*EXERCISE REQUIREMENTS*:
Reproduce the listing exactly and skip over any pictures.

*AVAILABLE DATA*:
=== Begin Enclosure ===
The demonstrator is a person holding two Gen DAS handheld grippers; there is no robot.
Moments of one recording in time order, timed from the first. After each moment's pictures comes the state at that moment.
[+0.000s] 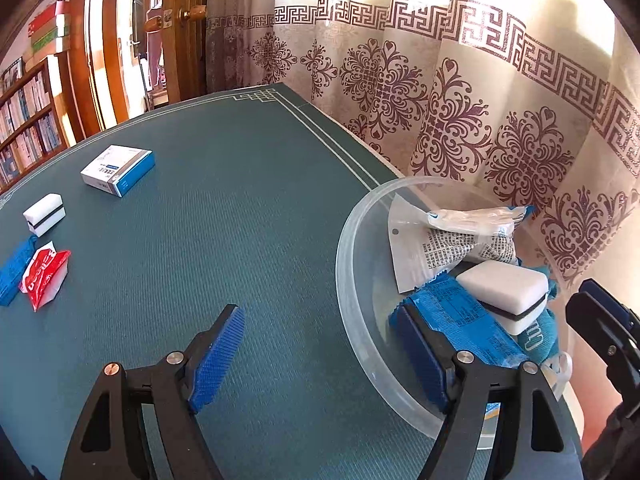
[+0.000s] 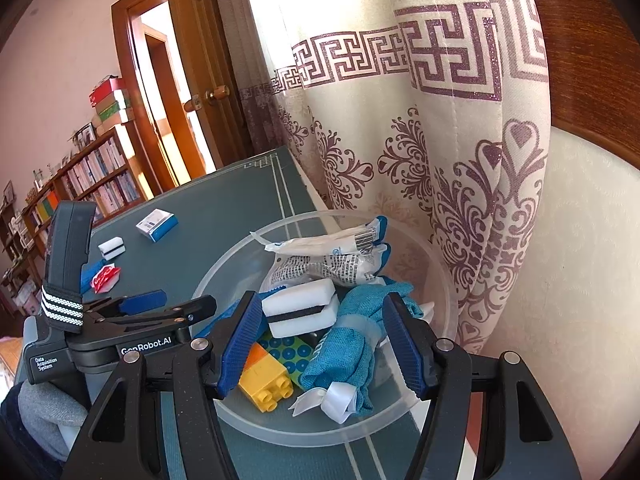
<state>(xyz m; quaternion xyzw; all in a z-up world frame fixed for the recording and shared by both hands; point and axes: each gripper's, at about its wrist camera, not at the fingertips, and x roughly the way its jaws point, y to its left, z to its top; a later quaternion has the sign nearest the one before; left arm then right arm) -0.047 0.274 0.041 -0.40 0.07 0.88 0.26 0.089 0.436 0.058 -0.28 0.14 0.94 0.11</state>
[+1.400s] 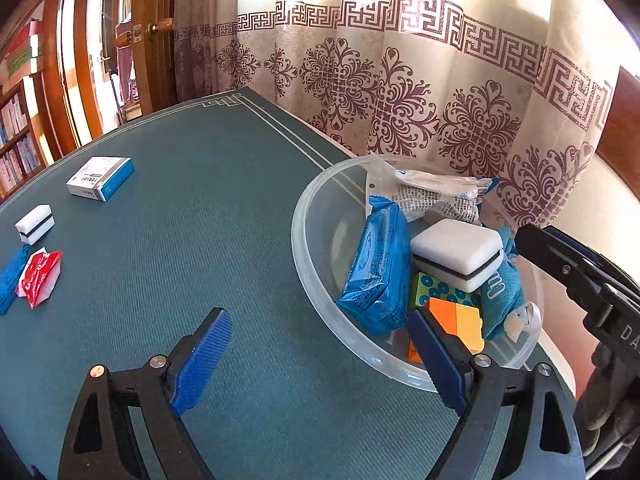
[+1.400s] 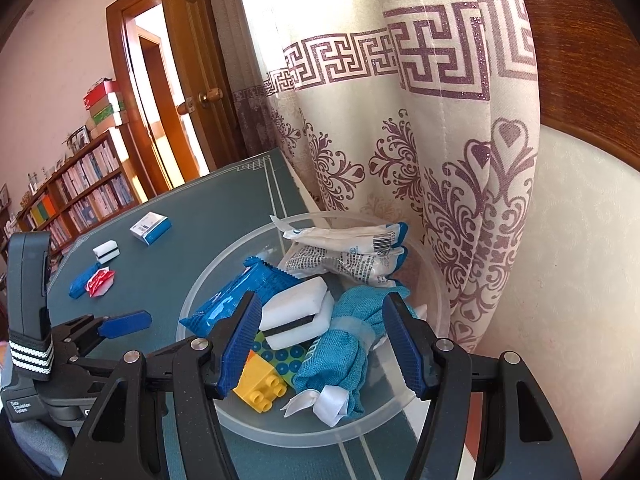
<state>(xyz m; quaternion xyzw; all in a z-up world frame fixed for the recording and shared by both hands) -0.015 0.271 0.041 -0.39 0.09 0.86 0.31 0.095 0.440 0.059 -0.27 0.14 0.94 0.13</state>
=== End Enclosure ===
*EXERCISE RESULT*:
The demonstrator is a person holding two Gen DAS handheld grippers; there is no robot.
Moments of one recording in time order, timed from the first. After each moment's pictures comes the state at that moment.
[+0.000s] 
[+0.000s] 
<state>(xyz m; quaternion xyzw; all in a z-up world frame fixed for the recording and shared by both hands; point and axes: each gripper's, at about its wrist camera, not at the fingertips, and x roughly the way its jaws point, y to its left, z to its top; a later quaternion has the sign nearest the one before; left arm then right arm) -0.047 0.274 0.041 -0.40 0.07 0.88 0.26 0.089 0.436 0.058 -0.28 0.14 0.94 0.11</state>
[+1.400s] 
[+1.400s] 
<state>(xyz m; quaternion xyzw; all in a z-up world frame fixed for the recording and shared by both hands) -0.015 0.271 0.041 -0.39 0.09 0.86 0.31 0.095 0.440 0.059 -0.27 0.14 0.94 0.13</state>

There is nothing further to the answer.